The PDEs of our hearts and minds
Why should we and how can we use mathematical and computational models to study
- tissue fluid flow and waste clearance in the brain?
- the mechanics of a beating human heart?
- collections of pluripotent stem cells?
In this talk, I will present state-of-the-art mathematical models, numerical techniques, and computational tools for addressing the above questions in particular and the role of modelling and simulation in biomedical computing in general. Topics include: modelling electrical signal propagation in tissue, hyperelastic material models including both passive and active forces, generalized poroelasticity models, stability and convergence analysis of mixed finite element methods, pde-constrained optimization and computational frameworks such as the FEniCS and dolfin-adjoint projects [1-3].
References
[1] G. Balaban, M. S. Alnaes, J. Sundnes, and M. E. Rognes. Adjoint multi-start-based estimation of cardiac hyperelastic material parameters using shear data. Biomechanics and modeling in mechanobiology, 15(6):1509-1521, 2016.

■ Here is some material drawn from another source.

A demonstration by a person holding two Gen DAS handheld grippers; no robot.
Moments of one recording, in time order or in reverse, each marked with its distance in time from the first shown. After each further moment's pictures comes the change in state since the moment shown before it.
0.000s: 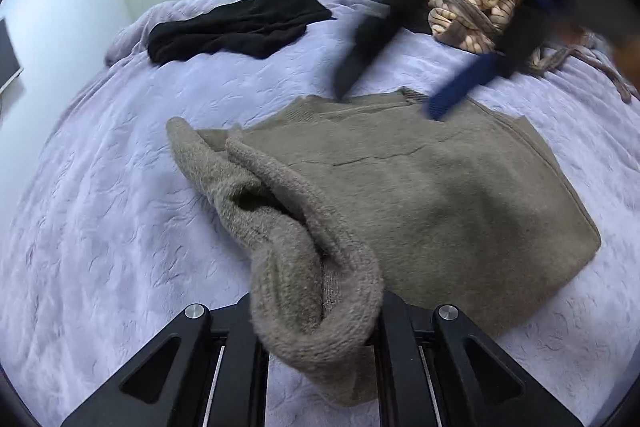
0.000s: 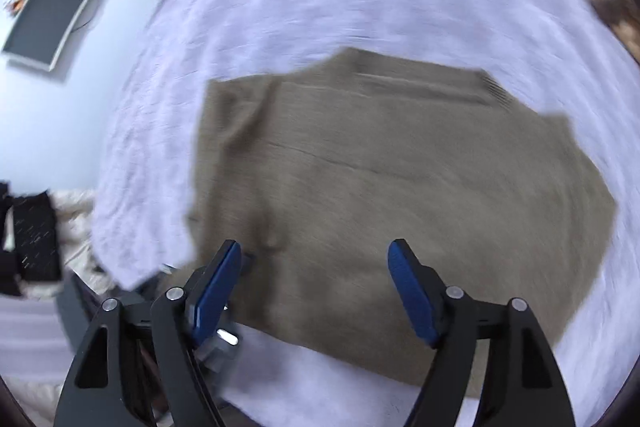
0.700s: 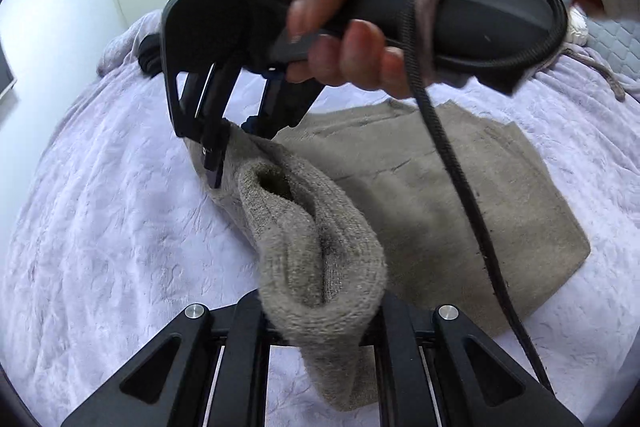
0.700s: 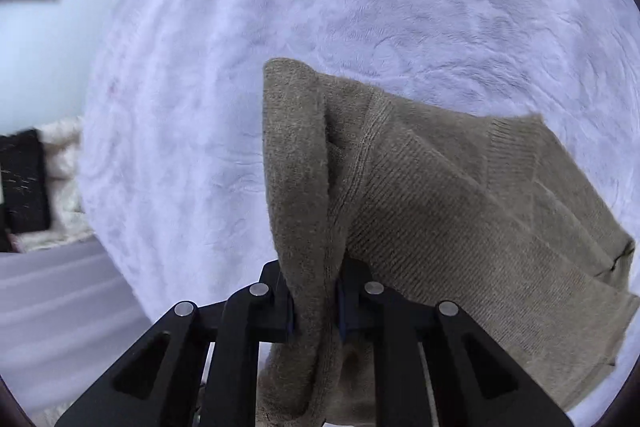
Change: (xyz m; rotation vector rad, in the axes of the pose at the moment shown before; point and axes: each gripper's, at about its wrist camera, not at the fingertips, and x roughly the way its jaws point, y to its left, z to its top) left arm -0.011 -0.008 0.017 0.034 -0.013 -0.019; right arm 0.098 0.038 0.086 -0.111 0.203 0.025
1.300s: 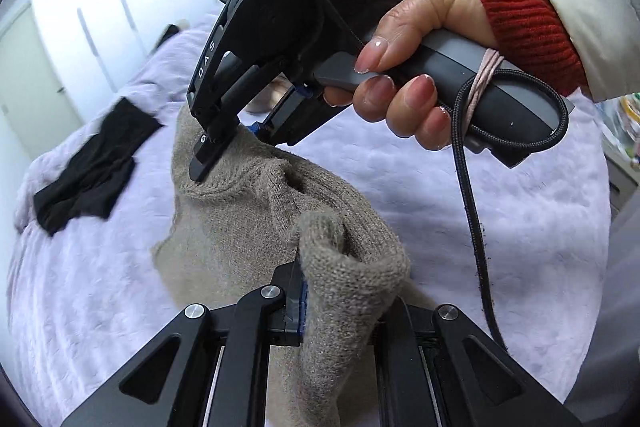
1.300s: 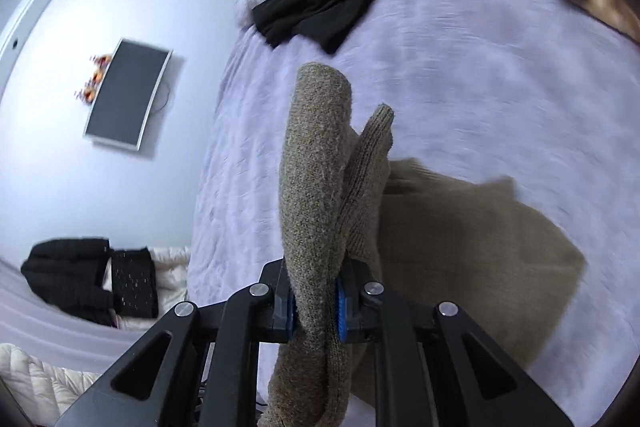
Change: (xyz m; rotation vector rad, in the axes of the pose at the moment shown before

[2] G. Balaban, H. Finsberg, H. H. Odland, M. Rognes, S. Ross, J. Sundnes, and S.Wall. High resolution data assimilation of cardiac mechanics applied to a dyssynchronous ventricle. International Journal for Numerical Methods in Biomedical Engineering, 2017.
[3] P. E. Farrell, D. A. Ham, S. W. Funke, and M. E. Rognes. Automated derivation of the adjoint of high-level transient finite element programs. SIAM Journal on Scientific Computing, 35(4):C369-C393, 2013.